Dynamic Load Balancing
Dynamic load balancing automatically redistributes blocks across processes to balance computational workload. This is useful when different blocks require different amounts of computation time, leading to some processes finishing much earlier than others.
In many parallel applications, the computational cost of processing different blocks varies significantly. Without load balancing, some processes may become idle while others are still processing their expensive blocks. DIY's dynamic load balancing solves this by:
- Monitoring workload across processes
- Identifying overloaded processes (those with blocks requiring high computation)
- Moving blocks from overloaded to underloaded processes
- Continuing computation with improved load balance
Dynamic load balancing is most beneficial in applications where:
- Different blocks have varying computational complexity
- The computational cost cannot be easily predicted beforehand
- The workload may change during execution
Dynamic load balancing replaces the foreach operation with dynamic_foreach that automatically combines dynamic load balancing with block computation.
The dynamic_foreach() method executes blocks while monitoring workload and moving blocks between processes as needed.
void dynamic_foreach(const F& compute_function,
const G& work_function,
DynamicAssigner& dynamic_assigner,
float sample_frac,
float quantile)
Parameters:
compute_function: Callback function that performs computation on each blockwork_function: Callback function that returns estimated work for each block, in whatever units the user choosesdynamic_assigner: DynamicAssigner object that tracks block locationssample_frac: Fraction of processes to sample for load information (0.0-1.0)quantile: Cutoff threshold above which blocks are considered for moving (0.0-1.0)
Parameter Recommendations
sample_frac: Controls the fraction of processes sampled for load information
0.5f(default): Sample half the processes - good balance between accuracy and communication overhead- Lower values (e.g.,
0.3f): Less communication overhead but less accurate load information - Higher values (e.g.,
0.8f): More accurate load information but higher communication overhead
quantile: Controls the threshold for identifying overloaded blocks
0.8f(default): Move blocks from top 20% most loaded processes - moderate load balancing- Lower values (e.g.,
0.6f): More aggressive load balancing, moves more blocks - Higher values (e.g.,
0.9f): Less aggressive load balancing, moves fewer blocks
Work Estimation Function
A callback function that returns the estimated computational work for each block. The work can be any user-defined measure (e.g., number of operations, estimated time, complexity units).
Compute Callback Function
A user-defined function that performs the actual computation on each block. This is the same type of function used with regular foreach().
void compute(Block* b, const diy::Master::ProxyWithLink& cp, int max_time)
{
// Perform the actual computation for this block
// Use b->data to access block data
// Use cp for communication if needed
}
DynamicAssigner
The diy::DynamicAssigner is a special assigner that tracks the current location of blocks as they move between processes during load balancing.
The user creates the dynamic assigner and initializes it with the local block id's before starting the computation.
Parameters:
world: MPI communicatorworld.size(): Total number of MPI processesnblocks: Total number of blocks in the global domain
Complete Example
Below are the key snippets from examples/load_balancing/dynamic.cpp showing the essential load balancing components.

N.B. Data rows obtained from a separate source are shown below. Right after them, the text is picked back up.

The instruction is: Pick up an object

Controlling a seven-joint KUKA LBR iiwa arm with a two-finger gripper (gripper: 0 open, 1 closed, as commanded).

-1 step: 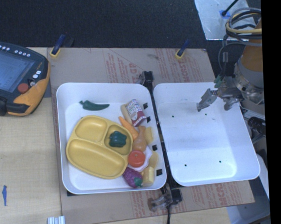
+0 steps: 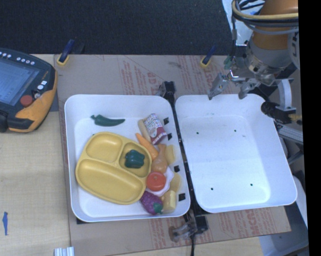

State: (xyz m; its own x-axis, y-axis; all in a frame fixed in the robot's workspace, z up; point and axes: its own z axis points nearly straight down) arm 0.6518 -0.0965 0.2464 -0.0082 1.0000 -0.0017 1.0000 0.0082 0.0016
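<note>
1. We see the pincer (image 2: pixel 228 89) at the far rim of the right shallow white plastic bin (image 2: pixel 235 193), hanging under the grey arm with its orange band (image 2: pixel 274 3). Its two dark fingers stand spread apart, and nothing lies between them.

2. We judge that it sits high and over the bin's back edge because no grasp has begun: below it there is only bare white floor.

3. Everything worth picking lies in the left shallow white plastic bin (image 2: pixel 77 110), well apart from the pincer and across the black hinge-like clips (image 2: pixel 169 88) that join the two bins.

4. Nearest to the pincer is a small red-and-white printed packet (image 2: pixel 154 127), tilted against an orange plastic carrot (image 2: pixel 147 144). Below these, crowded along the bin's right wall, come a pale pear-shaped toy (image 2: pixel 160 163), a red plastic tomato (image 2: pixel 156 180), a purple toy bunch of grapes (image 2: pixel 151 202) and some yellow blocks (image 2: pixel 170 200).

5. A yellow divided plastic tray (image 2: pixel 102 183) fills the bin's middle, with a dark green toy pepper (image 2: pixel 134 159) in its upper-right compartment; a slim dark green chilli (image 2: pixel 108 120) lies alone near the far wall.

6. We think the lone chilli or the packet offers the cleanest grasp, the crowded pieces touching one another.

7. A grey-and-orange control pendant (image 2: pixel 18 88) rests on the table (image 2: pixel 25 184) to the left.
</note>
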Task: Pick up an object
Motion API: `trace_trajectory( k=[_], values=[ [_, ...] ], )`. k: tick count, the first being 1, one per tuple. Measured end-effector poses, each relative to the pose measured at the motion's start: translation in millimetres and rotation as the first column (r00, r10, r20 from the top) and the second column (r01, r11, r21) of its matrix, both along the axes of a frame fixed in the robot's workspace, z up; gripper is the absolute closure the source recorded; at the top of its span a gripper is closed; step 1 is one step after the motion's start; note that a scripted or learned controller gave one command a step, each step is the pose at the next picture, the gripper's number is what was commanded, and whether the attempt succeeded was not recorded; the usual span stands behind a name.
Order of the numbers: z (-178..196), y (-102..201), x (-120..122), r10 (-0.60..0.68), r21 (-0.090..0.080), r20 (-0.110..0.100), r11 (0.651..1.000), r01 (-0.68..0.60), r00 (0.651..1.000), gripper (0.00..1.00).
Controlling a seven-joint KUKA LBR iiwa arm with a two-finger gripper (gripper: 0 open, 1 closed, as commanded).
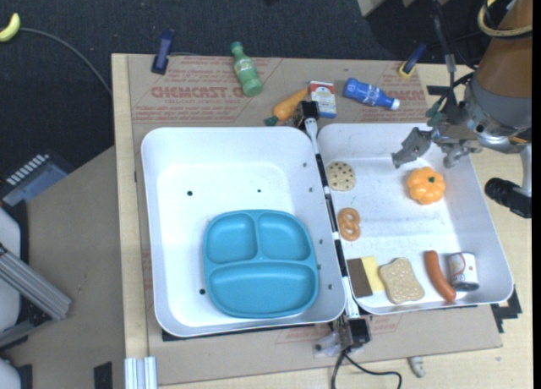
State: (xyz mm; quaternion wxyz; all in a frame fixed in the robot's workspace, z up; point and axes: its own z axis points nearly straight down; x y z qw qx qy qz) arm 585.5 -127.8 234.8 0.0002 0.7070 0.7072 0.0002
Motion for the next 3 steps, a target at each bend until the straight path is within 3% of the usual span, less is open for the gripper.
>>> trace_trajectory(
  k=[1, 2, 3],
  values=[
    [-55.3, -70.2, -21.5, -0.002, -0.001, -0.002, 1.0, 0.002, 1.0, 0.0],
    [-140.8, -90.8, -50.5, 0.001, 0.002, 0.0, 1.0, -0.001, 1.0, 0.0],
    [-149.9, -67.3, 23.9, 0.002, 0.0, 0.001, 1.0, -0.002, 1.0, 0.0]
  ],
)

Block Structure with Work Information
struct Block
{
static void* create() { return new Block; }
static void destroy(void* b) { delete static_cast<Block*>(b); }
// Block data
int gid;
diy::Work estimated_work; // Estimated work for this block
// ... other user data
};
Work Assignment
// Assign work to blocks (e.g., based on data size, complexity, etc.)
master.foreach([&](Block* b, const diy::Master::ProxyWithLink& cp)
{ b->assign_work(cp, 0, noise_factor, distribution, generator); });
Work Estimation Function
Compute Function
void Block::compute(const diy::Master::ProxyWithLink&, int max_time, int)
{
// Simulate computation proportional to work amount
unsigned int usec = max_time * act_work * 10000L;
std::this_thread::sleep_for(std::chrono::microseconds(usec));
}
Dynamic Load Balancing Execution
// Create and initialize dynamic assigner
diy::DynamicAssigner dynamic_assigner(world, world.size(), nblocks);
diy::record_local_gids(master, dynamic_assigner);
world.barrier();
// Execute with dynamic load balancing
master.dynamic_foreach(
[&](Block* b, const diy::Master::ProxyWithLink& cp)
{ b->compute(cp, max_time, n); }, // compute function
&get_block_work, // work estimation function
dynamic_assigner, // dynamic assigner
sample_frac, // sample fraction (e.g., 0.5f)
quantile); // quantile (e.g., 0.8f)
The dynamic load balancing will automatically move blocks from overloaded processes to underloaded ones during execution, improving overall performance and utilization.